* _WHAT THIS TASK INVOLVES_
Return every line in the entries below where the word "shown" shows up.
═════ DATA FOR THIS EXERCISE
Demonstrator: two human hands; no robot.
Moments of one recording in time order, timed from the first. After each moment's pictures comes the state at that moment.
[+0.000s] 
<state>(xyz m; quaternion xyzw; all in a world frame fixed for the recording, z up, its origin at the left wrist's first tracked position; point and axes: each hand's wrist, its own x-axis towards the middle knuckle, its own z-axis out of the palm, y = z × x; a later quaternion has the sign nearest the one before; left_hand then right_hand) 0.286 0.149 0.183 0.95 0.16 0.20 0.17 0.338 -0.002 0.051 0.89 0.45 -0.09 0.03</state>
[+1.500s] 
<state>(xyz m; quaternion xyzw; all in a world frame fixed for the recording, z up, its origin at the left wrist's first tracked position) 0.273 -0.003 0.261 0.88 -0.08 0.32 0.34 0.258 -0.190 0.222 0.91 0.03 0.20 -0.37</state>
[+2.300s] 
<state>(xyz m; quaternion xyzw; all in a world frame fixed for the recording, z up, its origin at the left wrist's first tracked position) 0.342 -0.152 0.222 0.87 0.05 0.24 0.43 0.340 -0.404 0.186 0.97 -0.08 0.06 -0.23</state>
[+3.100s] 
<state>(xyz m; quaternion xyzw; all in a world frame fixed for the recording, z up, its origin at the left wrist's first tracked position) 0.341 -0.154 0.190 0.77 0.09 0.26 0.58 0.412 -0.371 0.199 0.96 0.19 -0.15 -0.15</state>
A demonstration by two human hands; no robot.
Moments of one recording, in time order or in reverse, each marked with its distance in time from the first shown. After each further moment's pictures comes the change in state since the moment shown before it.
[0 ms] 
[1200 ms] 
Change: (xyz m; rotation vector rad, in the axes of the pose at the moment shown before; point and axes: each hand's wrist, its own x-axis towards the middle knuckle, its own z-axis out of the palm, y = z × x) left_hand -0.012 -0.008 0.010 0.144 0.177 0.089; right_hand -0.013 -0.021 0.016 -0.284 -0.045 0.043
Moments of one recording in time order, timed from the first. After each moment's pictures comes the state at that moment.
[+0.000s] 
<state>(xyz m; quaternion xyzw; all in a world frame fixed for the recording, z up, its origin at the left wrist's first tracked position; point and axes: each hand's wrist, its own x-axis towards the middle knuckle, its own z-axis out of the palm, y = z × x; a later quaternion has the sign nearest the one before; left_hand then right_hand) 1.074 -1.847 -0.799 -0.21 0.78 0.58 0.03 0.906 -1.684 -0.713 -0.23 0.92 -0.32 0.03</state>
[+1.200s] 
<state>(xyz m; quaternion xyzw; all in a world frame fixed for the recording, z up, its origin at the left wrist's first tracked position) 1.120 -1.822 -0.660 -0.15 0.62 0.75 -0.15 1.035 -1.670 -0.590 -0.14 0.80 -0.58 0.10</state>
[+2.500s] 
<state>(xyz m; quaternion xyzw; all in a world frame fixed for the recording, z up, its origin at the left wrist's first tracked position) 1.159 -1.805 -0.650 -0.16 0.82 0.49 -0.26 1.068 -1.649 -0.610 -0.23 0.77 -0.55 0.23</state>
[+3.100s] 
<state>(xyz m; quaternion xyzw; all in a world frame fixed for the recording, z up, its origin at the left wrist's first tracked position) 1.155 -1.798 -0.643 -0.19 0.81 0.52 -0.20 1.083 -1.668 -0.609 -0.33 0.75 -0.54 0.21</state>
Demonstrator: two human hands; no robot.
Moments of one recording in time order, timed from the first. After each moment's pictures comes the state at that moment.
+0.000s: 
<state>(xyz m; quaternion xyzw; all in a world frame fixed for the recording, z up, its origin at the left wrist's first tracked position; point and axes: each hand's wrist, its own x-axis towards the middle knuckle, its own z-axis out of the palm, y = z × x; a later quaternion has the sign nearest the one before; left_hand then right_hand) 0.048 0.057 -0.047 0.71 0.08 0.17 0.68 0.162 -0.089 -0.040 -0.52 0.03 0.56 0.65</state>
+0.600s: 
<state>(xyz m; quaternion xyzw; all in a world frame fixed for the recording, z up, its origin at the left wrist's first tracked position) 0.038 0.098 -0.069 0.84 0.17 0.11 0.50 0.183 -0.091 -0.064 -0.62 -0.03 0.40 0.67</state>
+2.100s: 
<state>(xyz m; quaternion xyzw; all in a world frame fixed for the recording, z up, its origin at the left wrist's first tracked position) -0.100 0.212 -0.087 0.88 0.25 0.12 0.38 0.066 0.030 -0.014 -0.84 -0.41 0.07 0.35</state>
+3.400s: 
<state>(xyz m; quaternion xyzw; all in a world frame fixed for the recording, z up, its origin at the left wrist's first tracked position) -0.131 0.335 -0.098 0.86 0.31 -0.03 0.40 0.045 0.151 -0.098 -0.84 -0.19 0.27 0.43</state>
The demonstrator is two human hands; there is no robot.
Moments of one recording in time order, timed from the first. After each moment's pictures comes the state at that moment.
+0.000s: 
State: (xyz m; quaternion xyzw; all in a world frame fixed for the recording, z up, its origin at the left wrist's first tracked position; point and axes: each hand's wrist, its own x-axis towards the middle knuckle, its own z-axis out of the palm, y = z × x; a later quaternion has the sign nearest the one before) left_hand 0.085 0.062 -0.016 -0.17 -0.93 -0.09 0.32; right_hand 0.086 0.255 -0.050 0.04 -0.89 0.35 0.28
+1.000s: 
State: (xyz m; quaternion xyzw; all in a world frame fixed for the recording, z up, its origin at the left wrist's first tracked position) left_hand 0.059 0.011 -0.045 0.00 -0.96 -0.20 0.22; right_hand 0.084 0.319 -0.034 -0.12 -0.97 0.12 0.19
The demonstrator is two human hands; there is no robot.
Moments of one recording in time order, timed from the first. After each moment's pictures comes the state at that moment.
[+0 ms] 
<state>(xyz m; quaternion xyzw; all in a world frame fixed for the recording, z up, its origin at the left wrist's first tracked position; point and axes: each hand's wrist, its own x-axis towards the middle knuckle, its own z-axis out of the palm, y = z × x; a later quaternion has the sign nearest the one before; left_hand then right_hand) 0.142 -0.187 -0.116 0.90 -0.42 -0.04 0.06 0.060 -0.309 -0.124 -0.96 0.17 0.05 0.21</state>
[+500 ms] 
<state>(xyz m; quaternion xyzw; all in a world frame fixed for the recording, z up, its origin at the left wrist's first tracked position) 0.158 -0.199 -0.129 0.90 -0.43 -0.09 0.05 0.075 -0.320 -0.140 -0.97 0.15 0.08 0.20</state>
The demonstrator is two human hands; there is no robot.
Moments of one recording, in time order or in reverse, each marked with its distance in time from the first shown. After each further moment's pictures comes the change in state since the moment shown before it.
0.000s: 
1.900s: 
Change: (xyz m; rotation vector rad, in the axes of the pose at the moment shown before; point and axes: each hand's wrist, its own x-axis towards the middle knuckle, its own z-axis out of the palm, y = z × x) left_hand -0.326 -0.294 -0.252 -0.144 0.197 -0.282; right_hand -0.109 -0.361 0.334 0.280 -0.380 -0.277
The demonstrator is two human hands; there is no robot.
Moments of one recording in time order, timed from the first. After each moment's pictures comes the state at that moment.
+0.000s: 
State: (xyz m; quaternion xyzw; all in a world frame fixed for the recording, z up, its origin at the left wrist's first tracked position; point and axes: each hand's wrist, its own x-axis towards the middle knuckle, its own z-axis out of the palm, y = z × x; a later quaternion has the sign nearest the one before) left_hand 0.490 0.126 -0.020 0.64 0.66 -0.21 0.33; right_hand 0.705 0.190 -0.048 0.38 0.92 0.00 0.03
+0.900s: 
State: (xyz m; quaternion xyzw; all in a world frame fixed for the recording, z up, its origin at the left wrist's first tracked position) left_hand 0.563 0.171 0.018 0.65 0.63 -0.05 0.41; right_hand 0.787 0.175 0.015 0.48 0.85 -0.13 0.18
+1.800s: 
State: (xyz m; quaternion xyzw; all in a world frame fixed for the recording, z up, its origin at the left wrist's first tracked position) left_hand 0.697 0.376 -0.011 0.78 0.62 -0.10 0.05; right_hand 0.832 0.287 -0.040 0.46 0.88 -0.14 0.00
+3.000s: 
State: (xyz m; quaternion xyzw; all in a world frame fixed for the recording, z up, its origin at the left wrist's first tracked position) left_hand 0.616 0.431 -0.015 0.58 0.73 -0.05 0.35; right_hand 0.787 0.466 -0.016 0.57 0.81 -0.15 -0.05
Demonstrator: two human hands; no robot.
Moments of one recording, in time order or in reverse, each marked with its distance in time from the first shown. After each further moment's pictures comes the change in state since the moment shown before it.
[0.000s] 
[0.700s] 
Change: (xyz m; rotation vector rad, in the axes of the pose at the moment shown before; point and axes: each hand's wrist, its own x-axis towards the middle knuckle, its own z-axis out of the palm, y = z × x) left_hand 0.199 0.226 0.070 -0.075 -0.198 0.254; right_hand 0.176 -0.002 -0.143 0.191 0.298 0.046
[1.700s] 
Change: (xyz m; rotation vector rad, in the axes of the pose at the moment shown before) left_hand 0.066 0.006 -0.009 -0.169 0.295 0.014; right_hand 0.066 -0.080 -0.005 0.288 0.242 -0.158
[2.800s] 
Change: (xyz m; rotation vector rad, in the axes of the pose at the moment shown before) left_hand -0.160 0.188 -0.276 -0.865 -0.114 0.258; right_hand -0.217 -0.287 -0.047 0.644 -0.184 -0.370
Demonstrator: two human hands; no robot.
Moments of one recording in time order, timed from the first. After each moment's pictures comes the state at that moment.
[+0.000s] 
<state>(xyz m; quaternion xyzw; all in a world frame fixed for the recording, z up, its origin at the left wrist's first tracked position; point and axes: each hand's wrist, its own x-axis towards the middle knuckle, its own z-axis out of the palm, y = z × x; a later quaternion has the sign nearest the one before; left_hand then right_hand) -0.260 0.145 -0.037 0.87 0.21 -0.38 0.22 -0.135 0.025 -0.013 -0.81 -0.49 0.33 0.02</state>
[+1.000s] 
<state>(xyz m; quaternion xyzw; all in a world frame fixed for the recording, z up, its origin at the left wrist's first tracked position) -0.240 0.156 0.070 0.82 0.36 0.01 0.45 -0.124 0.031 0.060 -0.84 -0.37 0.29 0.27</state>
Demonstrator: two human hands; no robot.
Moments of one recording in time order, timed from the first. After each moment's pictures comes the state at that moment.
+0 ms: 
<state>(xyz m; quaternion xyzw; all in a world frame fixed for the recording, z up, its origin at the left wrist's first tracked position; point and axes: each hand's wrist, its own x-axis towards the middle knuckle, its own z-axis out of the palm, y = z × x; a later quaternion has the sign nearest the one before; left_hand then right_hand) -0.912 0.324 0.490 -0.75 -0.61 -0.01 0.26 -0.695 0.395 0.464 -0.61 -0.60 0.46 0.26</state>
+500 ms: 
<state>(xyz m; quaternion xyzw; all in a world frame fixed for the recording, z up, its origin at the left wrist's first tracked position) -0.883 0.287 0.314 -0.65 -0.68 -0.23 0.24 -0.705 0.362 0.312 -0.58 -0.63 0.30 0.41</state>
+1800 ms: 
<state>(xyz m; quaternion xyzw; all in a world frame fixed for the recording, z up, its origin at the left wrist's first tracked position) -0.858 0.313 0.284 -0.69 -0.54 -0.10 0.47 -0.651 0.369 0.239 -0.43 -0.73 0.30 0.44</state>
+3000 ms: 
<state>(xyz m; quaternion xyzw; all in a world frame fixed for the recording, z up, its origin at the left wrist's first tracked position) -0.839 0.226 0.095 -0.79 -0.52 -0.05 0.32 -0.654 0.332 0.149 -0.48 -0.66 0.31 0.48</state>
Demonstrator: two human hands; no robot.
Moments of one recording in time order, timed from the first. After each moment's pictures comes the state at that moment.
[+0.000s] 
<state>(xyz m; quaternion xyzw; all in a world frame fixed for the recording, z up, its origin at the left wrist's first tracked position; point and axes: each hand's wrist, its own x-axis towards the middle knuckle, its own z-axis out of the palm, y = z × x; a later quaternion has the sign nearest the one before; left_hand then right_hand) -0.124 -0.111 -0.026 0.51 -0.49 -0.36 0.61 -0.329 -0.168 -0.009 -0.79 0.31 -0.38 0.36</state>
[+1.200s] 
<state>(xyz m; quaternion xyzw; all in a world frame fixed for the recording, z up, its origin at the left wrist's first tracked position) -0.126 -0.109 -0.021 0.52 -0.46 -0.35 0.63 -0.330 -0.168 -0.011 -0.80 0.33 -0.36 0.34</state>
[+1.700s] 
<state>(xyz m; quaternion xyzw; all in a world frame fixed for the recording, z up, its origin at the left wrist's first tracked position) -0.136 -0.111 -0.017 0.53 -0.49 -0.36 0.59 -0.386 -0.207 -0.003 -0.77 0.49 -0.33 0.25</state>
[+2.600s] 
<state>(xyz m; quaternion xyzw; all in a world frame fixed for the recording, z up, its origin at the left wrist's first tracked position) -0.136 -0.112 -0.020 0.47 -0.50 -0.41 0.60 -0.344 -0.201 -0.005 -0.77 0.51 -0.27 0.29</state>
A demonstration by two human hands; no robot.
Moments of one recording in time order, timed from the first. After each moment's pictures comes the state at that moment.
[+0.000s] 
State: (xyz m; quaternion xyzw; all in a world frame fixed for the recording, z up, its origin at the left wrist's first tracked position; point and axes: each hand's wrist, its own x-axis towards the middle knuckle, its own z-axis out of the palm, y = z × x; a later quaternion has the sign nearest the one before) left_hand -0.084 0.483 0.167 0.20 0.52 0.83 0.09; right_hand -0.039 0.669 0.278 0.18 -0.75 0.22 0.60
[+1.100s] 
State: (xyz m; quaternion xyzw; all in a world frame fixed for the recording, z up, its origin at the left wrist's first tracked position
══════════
* _RESULT OF THIS EXERCISE_
Moments of one recording, in time order or in reverse, each marked with its distance in time from the first shown. After each further moment's pictures comes the change in state since the moment shown before it.
Change: (xyz m; rotation vector rad, in the axes of the pose at the moment shown before; point and axes: each hand's wrist, its own x-axis towards the middle knuckle, its own z-axis out of the palm, y = z × x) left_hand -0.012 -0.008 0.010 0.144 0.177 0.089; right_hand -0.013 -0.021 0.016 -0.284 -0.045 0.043
Moments of one recording, in time order or in reverse, each marked with its distance in time from the first shown. After each further moment's pictures comes the change in state since the moment shown before it.
Change: (xyz m; rotation vector rad, in the axes of the pose at the moment shown before; point and axes: each hand's wrist, its own x-axis towards the middle knuckle, its own z-axis out of the palm, y = z × x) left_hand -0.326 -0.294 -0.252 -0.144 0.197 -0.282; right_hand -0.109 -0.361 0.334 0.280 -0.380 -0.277
Moments of one recording, in time order or in reverse, each marked with its distance in time from the first shown. After each further moment's pictures comes the change in state since the moment shown before it.
Change: (xyz m; rotation vector rad, in the axes of the pose at the moment shown before; point and axes: each hand's wrist, its own x-axis towards the middle knuckle, its own z-axis out of the palm, y = z × x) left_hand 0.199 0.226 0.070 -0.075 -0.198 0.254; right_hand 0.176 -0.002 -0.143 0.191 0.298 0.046
Change: (xyz m; rotation vector rad, in the axes of the pose at the moment shown before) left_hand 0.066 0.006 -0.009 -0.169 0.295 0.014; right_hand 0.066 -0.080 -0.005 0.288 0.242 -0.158
Change: (xyz m; rotation vector rad, in the axes of the pose at the moment shown before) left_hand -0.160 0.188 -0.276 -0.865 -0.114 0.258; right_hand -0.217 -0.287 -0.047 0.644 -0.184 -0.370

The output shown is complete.